#### Description of the task:
Only the lines from the first line of the records through the line containing "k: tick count" belong in the answer. Copy them exactly.

[Records excerpted from a collection]
====

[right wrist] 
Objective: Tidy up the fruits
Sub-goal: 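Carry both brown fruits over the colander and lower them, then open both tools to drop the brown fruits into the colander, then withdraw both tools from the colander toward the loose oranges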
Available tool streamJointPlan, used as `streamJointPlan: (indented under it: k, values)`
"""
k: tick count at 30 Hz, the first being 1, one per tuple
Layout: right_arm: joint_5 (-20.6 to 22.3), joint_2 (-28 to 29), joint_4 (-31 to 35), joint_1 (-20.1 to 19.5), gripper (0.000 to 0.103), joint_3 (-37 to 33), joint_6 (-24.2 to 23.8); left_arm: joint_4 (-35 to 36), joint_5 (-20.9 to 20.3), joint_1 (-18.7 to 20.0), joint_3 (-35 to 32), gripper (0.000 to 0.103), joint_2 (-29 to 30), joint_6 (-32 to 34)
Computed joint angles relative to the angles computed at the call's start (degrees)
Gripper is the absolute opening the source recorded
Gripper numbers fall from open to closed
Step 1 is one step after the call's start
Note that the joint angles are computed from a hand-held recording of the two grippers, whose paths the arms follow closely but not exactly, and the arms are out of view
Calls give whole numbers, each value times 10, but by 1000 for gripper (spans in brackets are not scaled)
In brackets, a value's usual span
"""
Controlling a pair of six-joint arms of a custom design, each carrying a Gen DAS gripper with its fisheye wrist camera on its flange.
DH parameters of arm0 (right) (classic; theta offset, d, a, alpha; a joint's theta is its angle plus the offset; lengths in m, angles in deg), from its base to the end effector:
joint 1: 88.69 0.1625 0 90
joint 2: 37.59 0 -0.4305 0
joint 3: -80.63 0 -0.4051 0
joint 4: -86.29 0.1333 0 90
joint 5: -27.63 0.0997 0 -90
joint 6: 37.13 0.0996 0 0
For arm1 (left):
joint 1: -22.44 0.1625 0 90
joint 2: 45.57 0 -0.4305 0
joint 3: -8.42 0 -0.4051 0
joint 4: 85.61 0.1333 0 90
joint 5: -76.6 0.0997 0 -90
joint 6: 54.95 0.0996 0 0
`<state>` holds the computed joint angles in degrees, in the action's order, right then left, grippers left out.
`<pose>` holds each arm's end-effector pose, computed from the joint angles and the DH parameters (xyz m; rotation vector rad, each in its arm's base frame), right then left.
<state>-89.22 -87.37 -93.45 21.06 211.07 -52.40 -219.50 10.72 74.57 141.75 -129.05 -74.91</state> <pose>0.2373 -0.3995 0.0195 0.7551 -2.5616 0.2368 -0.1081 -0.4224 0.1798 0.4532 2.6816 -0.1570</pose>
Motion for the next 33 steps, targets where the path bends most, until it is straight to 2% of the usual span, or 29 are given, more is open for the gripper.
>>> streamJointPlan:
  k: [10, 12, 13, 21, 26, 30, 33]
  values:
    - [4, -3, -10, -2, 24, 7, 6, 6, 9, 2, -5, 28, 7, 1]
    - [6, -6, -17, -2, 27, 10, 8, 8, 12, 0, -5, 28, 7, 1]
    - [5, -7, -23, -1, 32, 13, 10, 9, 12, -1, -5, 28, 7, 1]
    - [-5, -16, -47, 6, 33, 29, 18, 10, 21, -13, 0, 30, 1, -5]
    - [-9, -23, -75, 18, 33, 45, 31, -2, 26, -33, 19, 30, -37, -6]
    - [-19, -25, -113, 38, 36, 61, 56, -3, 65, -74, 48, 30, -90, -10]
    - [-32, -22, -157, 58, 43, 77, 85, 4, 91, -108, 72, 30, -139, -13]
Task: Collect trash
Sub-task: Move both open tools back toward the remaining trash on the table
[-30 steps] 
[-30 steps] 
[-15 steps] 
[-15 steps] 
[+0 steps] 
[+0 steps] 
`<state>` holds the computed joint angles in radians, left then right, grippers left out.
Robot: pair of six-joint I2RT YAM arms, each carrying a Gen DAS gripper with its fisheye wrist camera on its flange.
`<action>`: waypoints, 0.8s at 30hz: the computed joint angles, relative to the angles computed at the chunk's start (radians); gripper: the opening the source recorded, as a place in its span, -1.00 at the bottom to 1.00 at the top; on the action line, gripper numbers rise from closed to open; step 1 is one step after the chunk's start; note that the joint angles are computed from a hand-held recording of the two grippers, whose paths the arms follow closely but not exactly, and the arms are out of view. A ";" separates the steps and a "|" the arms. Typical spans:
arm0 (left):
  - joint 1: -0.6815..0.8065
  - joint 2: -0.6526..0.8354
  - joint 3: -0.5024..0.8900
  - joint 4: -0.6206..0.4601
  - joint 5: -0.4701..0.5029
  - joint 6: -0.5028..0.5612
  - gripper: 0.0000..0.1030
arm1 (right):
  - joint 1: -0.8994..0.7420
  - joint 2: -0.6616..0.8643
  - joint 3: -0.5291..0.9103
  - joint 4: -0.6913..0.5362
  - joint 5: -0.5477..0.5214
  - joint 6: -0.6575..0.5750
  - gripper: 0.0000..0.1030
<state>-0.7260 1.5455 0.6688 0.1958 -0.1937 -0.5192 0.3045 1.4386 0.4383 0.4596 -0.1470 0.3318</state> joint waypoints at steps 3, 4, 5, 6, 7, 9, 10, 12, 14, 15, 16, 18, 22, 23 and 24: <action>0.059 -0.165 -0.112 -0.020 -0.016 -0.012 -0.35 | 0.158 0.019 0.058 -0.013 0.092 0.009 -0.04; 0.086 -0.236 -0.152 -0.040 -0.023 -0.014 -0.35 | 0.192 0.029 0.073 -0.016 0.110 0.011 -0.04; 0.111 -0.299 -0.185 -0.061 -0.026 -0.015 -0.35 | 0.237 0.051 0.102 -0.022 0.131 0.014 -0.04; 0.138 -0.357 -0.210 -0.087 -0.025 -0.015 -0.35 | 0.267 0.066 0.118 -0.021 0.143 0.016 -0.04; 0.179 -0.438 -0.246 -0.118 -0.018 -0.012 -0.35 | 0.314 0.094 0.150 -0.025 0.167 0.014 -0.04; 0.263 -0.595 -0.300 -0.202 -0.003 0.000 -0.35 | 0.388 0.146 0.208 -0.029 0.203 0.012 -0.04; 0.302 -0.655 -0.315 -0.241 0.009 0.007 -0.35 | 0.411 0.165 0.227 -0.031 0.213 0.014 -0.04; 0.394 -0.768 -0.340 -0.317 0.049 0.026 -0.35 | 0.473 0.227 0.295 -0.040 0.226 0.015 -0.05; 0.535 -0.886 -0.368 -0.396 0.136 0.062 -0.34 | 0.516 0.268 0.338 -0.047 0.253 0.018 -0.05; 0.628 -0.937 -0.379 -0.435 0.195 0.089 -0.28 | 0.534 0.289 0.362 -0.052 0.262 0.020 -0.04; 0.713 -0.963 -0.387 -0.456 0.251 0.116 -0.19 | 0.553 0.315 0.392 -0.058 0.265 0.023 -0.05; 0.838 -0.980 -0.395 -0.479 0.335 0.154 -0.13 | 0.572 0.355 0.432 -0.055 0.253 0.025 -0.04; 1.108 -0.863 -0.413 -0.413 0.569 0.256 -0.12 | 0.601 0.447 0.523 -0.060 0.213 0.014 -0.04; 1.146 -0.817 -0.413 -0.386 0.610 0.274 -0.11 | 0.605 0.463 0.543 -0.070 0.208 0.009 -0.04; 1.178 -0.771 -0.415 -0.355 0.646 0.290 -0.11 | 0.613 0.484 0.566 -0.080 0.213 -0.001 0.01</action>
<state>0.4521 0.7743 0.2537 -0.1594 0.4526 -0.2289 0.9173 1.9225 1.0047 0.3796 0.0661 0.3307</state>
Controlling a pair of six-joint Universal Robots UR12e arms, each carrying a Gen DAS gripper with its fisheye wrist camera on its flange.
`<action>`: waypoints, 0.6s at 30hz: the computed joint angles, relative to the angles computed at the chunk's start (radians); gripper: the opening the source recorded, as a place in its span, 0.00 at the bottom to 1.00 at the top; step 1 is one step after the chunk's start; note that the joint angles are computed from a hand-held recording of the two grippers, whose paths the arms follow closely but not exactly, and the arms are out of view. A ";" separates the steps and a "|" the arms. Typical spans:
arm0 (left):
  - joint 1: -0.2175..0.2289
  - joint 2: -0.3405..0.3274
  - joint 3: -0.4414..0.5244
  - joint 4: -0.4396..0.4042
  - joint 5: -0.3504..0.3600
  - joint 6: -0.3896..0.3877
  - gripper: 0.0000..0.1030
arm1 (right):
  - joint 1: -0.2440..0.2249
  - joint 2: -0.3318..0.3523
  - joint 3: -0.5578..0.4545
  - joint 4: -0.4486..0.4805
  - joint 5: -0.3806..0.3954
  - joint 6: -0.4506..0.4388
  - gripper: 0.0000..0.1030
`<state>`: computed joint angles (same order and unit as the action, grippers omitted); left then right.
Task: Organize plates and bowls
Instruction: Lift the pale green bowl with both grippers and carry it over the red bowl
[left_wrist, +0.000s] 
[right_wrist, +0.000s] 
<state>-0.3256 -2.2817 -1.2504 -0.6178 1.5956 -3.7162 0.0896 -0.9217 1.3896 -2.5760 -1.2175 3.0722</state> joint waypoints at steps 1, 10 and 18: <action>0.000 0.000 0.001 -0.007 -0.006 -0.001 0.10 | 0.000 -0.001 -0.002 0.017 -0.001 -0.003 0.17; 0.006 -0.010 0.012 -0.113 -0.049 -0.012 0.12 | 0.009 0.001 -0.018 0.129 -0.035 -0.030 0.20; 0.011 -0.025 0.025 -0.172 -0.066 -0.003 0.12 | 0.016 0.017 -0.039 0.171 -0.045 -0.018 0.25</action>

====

#### Solution for this problem:
[right wrist] 
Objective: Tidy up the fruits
Sub-goal: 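Carry both brown fruits over the colander and lower them, then open both tools to drop the brown fruits into the colander, then withdraw both tools from the colander toward the loose oranges
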Available tool streamJointPlan, used as `streamJointPlan: (indented under it: k, values)`
"""
k: tick count at 30 Hz, the first being 1, one per tuple

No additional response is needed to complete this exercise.